Each square is a given attack angle for a given ball speed and the chart shows for each of these-

  1. Total Distance
  2. Carry Distance
  3. Launch Angle
  4. Spin Rate

The chart clearly highlights how hitting up on the ball as much as possible is beneficial to maximum distance.  Many players experience more inconsistency when they hit up too much.  This is why Pros have tended to hit slightly down on their drives.  However, with the increasing emphasis being put on distance all the time, the pros have been working on increasing their attack angles as much as their own swing allows, within reasonable consistency parameters. As covered elsewhere on the site, we think a reasonable target to aim at is as close to +5 degrees up as your swing allows. This will optimize distance for most golfers.

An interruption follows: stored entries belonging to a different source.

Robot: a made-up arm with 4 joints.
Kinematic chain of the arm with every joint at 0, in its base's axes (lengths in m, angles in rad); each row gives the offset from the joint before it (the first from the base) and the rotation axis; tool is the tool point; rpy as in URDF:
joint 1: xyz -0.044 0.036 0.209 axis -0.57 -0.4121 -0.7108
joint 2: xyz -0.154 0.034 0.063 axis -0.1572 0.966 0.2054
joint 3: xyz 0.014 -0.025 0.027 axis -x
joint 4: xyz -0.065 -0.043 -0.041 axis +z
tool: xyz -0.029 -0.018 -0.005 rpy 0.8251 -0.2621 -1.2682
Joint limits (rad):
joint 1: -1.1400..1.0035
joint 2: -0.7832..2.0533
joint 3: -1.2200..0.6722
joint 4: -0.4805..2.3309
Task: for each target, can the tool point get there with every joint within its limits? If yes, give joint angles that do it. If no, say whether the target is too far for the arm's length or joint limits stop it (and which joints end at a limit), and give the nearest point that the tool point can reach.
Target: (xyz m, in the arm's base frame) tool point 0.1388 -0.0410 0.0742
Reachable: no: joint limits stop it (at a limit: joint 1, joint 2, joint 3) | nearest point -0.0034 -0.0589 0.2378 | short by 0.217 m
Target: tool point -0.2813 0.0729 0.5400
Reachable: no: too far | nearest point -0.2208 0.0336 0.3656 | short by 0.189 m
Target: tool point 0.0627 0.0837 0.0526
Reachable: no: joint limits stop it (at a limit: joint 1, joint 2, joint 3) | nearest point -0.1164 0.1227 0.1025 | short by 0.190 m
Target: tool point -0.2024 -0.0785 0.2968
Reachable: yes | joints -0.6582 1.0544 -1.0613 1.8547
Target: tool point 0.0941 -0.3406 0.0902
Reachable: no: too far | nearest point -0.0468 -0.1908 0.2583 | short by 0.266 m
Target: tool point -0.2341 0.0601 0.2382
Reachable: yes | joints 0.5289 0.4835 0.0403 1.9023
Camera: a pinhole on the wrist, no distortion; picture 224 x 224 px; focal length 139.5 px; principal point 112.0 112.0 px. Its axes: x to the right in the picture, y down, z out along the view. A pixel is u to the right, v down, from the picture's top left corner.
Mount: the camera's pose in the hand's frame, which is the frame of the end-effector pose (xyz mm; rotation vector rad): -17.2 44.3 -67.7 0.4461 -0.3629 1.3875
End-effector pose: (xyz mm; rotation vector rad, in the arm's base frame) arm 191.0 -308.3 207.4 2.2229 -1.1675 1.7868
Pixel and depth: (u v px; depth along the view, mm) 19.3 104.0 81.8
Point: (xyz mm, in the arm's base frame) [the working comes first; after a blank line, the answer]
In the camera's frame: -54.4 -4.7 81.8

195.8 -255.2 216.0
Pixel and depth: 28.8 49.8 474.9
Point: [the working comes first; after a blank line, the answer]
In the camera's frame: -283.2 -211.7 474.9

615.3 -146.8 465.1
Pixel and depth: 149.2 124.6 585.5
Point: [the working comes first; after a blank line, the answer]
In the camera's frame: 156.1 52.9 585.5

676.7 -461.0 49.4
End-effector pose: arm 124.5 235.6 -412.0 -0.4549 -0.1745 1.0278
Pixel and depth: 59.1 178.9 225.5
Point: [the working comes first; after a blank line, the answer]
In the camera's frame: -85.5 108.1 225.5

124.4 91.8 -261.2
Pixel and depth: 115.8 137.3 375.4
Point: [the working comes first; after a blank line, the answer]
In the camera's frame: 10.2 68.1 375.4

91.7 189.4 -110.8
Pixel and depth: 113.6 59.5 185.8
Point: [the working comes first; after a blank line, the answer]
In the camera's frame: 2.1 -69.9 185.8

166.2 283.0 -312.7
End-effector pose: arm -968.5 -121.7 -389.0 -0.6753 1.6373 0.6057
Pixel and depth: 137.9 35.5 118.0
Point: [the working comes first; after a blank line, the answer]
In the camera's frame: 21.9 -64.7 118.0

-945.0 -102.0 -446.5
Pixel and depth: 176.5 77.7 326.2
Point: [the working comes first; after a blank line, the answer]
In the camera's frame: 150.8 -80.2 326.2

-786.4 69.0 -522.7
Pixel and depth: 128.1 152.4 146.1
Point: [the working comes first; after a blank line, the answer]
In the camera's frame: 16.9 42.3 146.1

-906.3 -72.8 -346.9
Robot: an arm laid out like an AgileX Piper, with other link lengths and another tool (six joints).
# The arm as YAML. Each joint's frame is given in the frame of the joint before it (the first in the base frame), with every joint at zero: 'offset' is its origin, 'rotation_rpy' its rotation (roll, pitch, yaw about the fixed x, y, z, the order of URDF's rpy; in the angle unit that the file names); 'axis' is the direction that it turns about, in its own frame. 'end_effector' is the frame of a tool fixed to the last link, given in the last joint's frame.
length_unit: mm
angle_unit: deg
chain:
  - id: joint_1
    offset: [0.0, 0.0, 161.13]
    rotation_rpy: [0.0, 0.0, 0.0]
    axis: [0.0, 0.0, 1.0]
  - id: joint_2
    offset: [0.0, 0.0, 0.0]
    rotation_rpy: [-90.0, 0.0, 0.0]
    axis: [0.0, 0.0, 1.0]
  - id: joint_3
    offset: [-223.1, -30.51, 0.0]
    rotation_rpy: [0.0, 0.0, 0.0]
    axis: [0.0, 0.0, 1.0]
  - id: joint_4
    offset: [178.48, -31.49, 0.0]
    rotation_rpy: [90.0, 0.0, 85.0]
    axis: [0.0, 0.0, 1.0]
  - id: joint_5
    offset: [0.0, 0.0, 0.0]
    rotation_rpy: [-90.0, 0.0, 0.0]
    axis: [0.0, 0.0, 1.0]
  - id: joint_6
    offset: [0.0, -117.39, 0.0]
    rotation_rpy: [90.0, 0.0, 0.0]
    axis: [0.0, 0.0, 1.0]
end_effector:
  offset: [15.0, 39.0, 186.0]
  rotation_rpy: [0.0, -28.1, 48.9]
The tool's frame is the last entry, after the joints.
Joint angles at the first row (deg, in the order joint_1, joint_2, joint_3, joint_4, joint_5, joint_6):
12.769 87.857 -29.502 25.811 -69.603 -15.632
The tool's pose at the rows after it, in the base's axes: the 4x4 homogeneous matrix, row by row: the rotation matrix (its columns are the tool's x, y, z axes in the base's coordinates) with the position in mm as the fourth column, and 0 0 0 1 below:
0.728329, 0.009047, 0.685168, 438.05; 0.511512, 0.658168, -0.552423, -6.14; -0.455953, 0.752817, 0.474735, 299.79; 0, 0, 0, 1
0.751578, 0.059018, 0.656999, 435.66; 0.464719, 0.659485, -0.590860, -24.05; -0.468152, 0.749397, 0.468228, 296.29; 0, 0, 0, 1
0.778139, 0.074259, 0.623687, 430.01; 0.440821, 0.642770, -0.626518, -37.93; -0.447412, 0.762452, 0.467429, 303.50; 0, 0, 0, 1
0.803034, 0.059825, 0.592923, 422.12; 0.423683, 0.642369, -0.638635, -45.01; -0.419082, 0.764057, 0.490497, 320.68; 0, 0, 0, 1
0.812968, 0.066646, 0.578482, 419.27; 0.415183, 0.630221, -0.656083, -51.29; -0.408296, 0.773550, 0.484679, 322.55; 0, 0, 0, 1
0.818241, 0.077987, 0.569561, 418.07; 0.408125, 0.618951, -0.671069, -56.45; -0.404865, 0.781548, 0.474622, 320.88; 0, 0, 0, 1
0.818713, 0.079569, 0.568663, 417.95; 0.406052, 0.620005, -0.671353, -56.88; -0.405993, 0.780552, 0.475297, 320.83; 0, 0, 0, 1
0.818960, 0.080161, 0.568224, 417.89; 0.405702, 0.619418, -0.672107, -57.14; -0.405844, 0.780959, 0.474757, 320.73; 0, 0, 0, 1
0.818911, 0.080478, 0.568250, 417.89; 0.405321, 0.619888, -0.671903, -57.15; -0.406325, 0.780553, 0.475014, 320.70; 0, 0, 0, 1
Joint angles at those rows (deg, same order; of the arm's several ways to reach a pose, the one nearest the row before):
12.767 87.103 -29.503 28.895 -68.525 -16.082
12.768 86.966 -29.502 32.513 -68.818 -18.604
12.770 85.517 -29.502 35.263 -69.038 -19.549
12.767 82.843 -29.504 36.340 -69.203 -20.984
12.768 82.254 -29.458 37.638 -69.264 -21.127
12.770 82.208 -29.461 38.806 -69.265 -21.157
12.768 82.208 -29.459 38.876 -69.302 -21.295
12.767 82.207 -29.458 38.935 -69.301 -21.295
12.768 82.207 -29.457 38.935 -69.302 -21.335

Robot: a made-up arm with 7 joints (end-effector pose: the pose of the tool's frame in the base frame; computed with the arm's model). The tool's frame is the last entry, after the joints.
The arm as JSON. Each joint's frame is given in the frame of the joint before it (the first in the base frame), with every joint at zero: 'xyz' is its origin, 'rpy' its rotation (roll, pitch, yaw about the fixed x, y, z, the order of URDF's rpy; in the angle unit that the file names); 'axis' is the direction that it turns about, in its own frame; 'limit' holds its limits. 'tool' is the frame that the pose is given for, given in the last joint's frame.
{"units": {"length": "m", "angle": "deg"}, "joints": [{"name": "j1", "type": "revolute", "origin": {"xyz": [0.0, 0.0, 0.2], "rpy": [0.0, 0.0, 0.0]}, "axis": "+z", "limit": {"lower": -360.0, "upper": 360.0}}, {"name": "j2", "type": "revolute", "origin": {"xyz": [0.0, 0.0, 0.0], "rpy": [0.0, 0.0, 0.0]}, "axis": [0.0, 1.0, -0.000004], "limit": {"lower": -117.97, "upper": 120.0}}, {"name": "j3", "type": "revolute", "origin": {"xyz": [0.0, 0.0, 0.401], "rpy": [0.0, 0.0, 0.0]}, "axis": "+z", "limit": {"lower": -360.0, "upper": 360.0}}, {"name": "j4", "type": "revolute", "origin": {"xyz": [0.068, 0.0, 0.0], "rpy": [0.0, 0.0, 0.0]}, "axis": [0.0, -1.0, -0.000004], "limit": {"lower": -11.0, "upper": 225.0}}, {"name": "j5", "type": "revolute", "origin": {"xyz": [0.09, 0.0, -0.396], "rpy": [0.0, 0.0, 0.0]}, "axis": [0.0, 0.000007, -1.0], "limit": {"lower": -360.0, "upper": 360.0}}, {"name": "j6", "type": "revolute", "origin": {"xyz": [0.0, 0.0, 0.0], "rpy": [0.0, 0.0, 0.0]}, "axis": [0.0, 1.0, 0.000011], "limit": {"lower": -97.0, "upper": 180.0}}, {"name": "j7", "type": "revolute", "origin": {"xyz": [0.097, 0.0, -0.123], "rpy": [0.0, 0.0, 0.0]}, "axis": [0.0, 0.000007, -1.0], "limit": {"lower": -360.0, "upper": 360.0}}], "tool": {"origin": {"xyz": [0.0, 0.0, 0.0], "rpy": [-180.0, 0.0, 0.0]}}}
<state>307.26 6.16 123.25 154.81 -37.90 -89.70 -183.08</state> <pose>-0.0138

Phil increases attack angle to outdrive Brooks

We showed here how  Phil Mickelson became the oldest winner of a major in 2021 by outdriving Brooks Koepka on the long 16th at the PGA in Kiawah Island.  He teed the ball high and hit up as much as he could comfortably achieve. Technically, he increased his attack angle in order to maximise his launch angle downwind. This gave him his optimal golf distance.

To reach optimal distance with all clubs does not of course require a higher angle of attack as all non-driver shots are not teed up.  Iron shots especially require a descending angle of attack.  The main source of increased distance, in addition to clubhead speed, for irons is more forward shaft lean at impact.